Despite a short reprieve during the recession, the number of jobs moving to the nation's suburbs grew over the last decade, potentially clogging roadways and reducing job access for the poor.
Jobs within 3 miles of a city center fell from 24.5% of overall positions in 2000 to 22.9% in 2010, according to a report released Thursday from the Brookings Institution. During the same time, jobs in the outer suburbs -- between 10 and 35 miles of a city's center -- grew from 40.9% in 2000 to 43.1% in 2010.
The recession halted the flight of jobs to the suburbs for a few years as industries like manufacturing, construction and retail -- businesses that thrive in a city's outer regions -- bore the largest brunt of layoffs. But by 2010, the suburbs accounted for nearly twice the share of jobs as city centers, continuing a trend that has been underway for decades.
"Where the jobs are matters to the overall development of a region," said Elizabeth Kneebone, a fellow at Brookings' Metropolitan Policy Program. "It can impact long-term productivity."
Low-density development away from city centers can be a drag on growth for several reasons, Kneebone said.
For poorer people without access to a car, it can make it harder to physically get to a job. For those with a car, it can lead to longer commute times and more money spent on gas.
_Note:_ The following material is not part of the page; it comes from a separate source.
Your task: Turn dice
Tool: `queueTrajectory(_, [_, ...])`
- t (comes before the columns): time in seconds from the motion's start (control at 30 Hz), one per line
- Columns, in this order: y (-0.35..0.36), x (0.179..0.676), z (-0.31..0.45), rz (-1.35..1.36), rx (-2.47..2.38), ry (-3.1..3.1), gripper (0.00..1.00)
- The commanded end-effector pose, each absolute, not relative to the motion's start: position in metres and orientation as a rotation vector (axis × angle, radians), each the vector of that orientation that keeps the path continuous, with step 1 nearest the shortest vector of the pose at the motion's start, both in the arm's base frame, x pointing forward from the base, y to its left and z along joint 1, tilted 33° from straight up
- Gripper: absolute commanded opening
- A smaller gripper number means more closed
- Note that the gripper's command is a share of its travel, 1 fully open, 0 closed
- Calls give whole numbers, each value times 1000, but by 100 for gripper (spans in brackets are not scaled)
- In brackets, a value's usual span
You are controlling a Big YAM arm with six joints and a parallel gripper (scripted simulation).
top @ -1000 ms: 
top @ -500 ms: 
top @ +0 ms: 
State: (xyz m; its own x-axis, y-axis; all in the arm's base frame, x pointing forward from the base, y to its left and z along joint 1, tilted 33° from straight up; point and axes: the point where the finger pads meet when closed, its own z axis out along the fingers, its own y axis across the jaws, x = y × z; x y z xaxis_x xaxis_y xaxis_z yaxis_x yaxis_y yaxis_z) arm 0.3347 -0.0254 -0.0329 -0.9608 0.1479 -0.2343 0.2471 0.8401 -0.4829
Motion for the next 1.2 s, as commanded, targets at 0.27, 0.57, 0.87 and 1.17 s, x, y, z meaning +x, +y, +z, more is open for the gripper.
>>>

It's also more expensive for taxpayers. Infrastructure costs can be 40% higher in low-density areas than higher ones, she said.
Innovation can also be crimped, as fewer people from similar industries get to interact with one another. Brookings pointed out in a separate report that patenting rates are higher in more densely populated locales.
Kneebone noted that not all suburban job growth is done poorly. Some metro regions, like San Francisco, have done a good job concentrating suburban job growth in specific areas, eliminating many of the potential negatives. Other regions are physically constrained from growing any more near their downtown, due to obstacles like mountains or water.
The metro regions with the highest rate of job density are San Jose, Calif.; Las Vegas; Virginia Beach; Salt Lake City and New York.
The regions with the most "job sprawl" are Detroit, Chicago, Atlanta, Philadelphia and St. Louis.
Despite the much-hyped revitalization taking place in many city centers across the country, Kneebone said the jobs are not necessarily following the shift of residents toward downtown districts. In many places, these new urban dwellers end up reverse commuting to the suburbs for work.
She thinks better planning and zoning laws are required to encourage denser development, and urged more cooperation at both the regional level and among government agencies, such as economic development and transportation departments.
The Brookings report looked at the nation's 100 largest metro areas, which account for about two-thirds of both the country's population and its jobs.